We also confirmed that the NN is able to generalize in identifying with comparable accuracy bumps over linear combinations of the background forms (Eq. 1), and over an unseen 10th shape when trained on 9 background shapes.Footnote 3 Thus, it is unrestricted by specific background forms in its capacity to detect bumps, which goes beyond the potential of traditional techniques. Similar performance was obtained in additional scenarios: when testing on distributions with lower and higher statistics (in the ranges between 100–500 and 5000–10,000, respectively), when extending the bump region from the bin range 25–76 to 5–96, and when training and testing on samples with wider bumps, of either 4 or 5 bins.

5 Validation

We validate the convergence of the loss value achieved by increasing either the number of epochs or the size of the training data set. In terms of \(A_{\mathrm {pred}}\) from Fig. 4, the NN performance varies insignificantly, by less than 1% when moving past 200 epochs (for 100,000 input samples) or 500,000 input samples (for 100 epochs).
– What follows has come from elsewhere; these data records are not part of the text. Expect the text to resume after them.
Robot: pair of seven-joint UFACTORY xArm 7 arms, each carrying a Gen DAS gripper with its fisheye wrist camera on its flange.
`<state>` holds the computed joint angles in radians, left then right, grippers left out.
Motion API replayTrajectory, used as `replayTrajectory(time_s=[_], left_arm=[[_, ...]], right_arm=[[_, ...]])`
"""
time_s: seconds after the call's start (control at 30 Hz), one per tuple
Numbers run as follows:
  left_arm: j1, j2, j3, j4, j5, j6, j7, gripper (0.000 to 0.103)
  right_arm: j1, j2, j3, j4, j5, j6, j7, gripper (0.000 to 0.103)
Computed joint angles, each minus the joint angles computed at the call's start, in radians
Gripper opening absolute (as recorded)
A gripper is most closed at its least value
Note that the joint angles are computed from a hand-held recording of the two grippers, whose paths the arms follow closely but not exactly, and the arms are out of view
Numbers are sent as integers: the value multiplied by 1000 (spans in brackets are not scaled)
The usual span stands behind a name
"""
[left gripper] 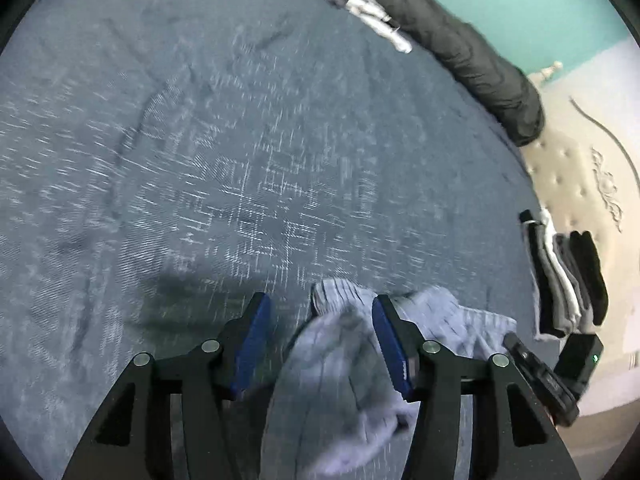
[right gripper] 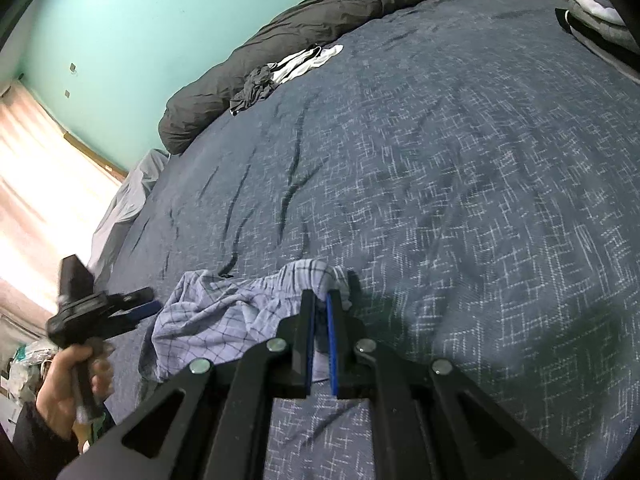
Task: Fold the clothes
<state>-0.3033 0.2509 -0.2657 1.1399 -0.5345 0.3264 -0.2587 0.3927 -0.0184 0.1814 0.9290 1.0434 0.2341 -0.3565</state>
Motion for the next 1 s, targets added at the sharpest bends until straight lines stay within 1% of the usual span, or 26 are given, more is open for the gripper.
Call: replayTrajectory(time_s=[0.03,0.1,0.13,0.17,0.23,0.3,0.43,0.5,0.57,0.7,0.83,0.9,0.93,1.0], left_arm=[[12,22,-14,18,-30,6,23,56],[18,52,-23,42,-51,15,34,56],[27,64,-35,50,-73,15,52,48],[39,76,-51,61,-101,18,80,43],[29,92,-43,87,-88,39,75,17],[20,94,-40,96,-74,43,79,10],[-12,39,-19,67,-16,6,63,7],[-25,-16,-7,40,19,-19,52,7],[-40,-70,7,17,61,-38,38,7],[-70,-194,37,-20,172,-39,0,7],[-85,-284,57,-23,256,-24,-39,7],[-89,-332,65,-33,273,-22,-40,7],[-91,-360,68,-41,278,-22,-40,7],[-93,-440,74,-73,296,-15,-43,7]], right_arm=[[0,2,0,2,8,2,-6,5],[1,1,1,0,13,1,-10,5],[1,1,2,1,18,1,-16,5],[2,2,2,4,27,3,-25,5],[2,4,3,6,31,3,-33,5],[2,5,4,8,44,2,-47,5],[5,-1,7,10,78,-10,-85,5],[9,-12,7,12,77,-29,-95,5],[19,-29,6,15,110,-51,-128,5],[53,-85,1,12,114,-117,-157,5],[91,-139,-28,20,91,-128,-140,5],[99,-169,-41,28,44,-111,-94,5],[96,-184,-42,33,-3,-101,-55,5],[75,-213,-30,49,-135,-77,39,5]])
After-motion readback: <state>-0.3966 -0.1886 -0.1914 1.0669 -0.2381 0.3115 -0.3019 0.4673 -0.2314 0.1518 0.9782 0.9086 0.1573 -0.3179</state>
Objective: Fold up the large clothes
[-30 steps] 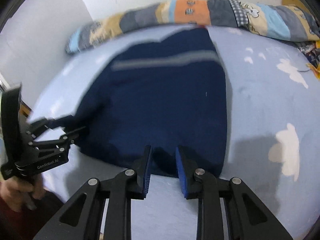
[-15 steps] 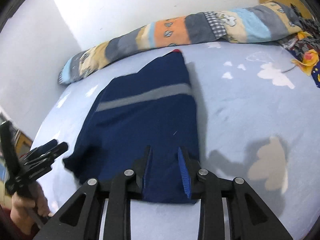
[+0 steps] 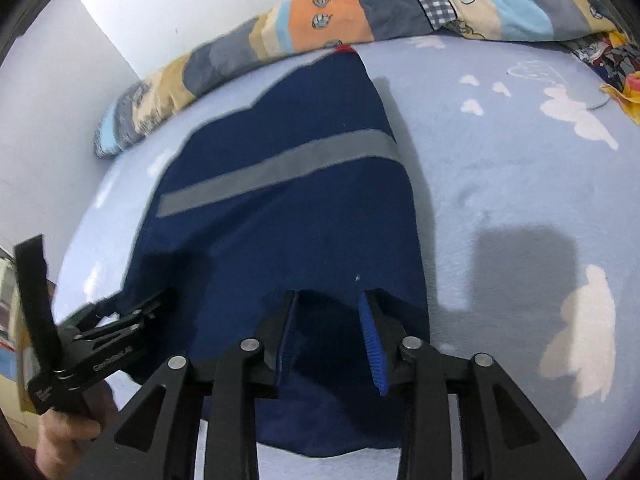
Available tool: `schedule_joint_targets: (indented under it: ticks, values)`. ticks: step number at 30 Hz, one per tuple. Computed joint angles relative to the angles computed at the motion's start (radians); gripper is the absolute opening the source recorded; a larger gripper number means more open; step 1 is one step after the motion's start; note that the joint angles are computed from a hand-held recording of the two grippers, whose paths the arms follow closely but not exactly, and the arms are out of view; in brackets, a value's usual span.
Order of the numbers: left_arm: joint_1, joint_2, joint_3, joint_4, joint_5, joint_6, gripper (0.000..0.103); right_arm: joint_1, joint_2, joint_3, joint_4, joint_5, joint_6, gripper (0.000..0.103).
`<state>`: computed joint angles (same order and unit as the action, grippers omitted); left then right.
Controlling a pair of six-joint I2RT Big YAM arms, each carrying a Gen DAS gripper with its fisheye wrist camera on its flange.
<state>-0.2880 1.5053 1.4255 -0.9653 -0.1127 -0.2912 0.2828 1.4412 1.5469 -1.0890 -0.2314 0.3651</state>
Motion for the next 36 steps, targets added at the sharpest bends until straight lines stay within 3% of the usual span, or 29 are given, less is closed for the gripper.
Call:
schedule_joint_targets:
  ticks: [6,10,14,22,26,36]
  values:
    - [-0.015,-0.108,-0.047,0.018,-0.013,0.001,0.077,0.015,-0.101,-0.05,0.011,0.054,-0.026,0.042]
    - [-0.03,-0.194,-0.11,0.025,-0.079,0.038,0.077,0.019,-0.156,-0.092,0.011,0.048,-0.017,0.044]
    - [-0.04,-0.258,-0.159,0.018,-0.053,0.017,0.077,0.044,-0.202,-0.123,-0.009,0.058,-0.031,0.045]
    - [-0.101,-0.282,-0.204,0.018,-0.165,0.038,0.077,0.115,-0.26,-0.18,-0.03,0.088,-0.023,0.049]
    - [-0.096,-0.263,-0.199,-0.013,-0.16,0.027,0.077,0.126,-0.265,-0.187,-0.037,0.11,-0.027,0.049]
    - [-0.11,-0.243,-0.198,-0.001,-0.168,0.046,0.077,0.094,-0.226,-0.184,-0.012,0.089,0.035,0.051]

Consistency was ensured by comparing the NN predictions in two scenarios (with 100,000 training samples and 100 epochs). First, we trained four different NNs using an independent training data set for each and compared their predictions on a common testing data set (with 25,000 samples). Second, the performance of each of the NNs was separately compared on four different testing data sets. In all cases, the accuracy when separating signal from background was unaffected.

6 Discussion

We have presented a data-directed paradigm, complementary to the blind analysis paradigm, and demonstrated one of its possible implementations using the concept of bump-hunting. We have shown that a NN can be trained to efficiently identify bumps over smoothly falling backgrounds without being given any a priori information about the background or the bump’s position. Relative to the most powerful test statistic (profile likelihood ratio), which relies on exact knowledge of both the background and signal shapes, the performance of the NN was only inferior by less than 4% when considering the area under the ROC curve. Since for each data distribution the NN prediction is obtained within a couple of seconds (compared to a year or more when following the blind analysis paradigm), these results pave the way towards scanning the overwhelming observable-space that is being measured in experiments searching for bumps. Examples could be searches for di-lepton, di-jet, di-photon, or jet-lepton-missing \(E_T\) resonances, in events containing, in addition, any other set of objects.

In the search for BSM physics we must leave no stone unturned. Complementary to traditional theory-directed blind analysis searches, the DDP should be pursued as well. With the expected ramp up of the Large Hadron Collider, existing data should be thoroughly explored. A first milestone could be demonstrating sensitivity to bumps in regions already investigated. If needed, dedicated NNs could be trained to account for scenarios not covered by the current implementation (e.g. different dynamic ranges, bins or widths) and other architectures could be explored. The search for bumps over smoothly falling backgrounds is just one example of a property of the SM that could be considered. Others such as flavour symmetry [8] or forward-backward symmetry could be exploited as well. Given the challenge ahead, searches like the proposed DDP might provide our best chance at discovering BSM physics.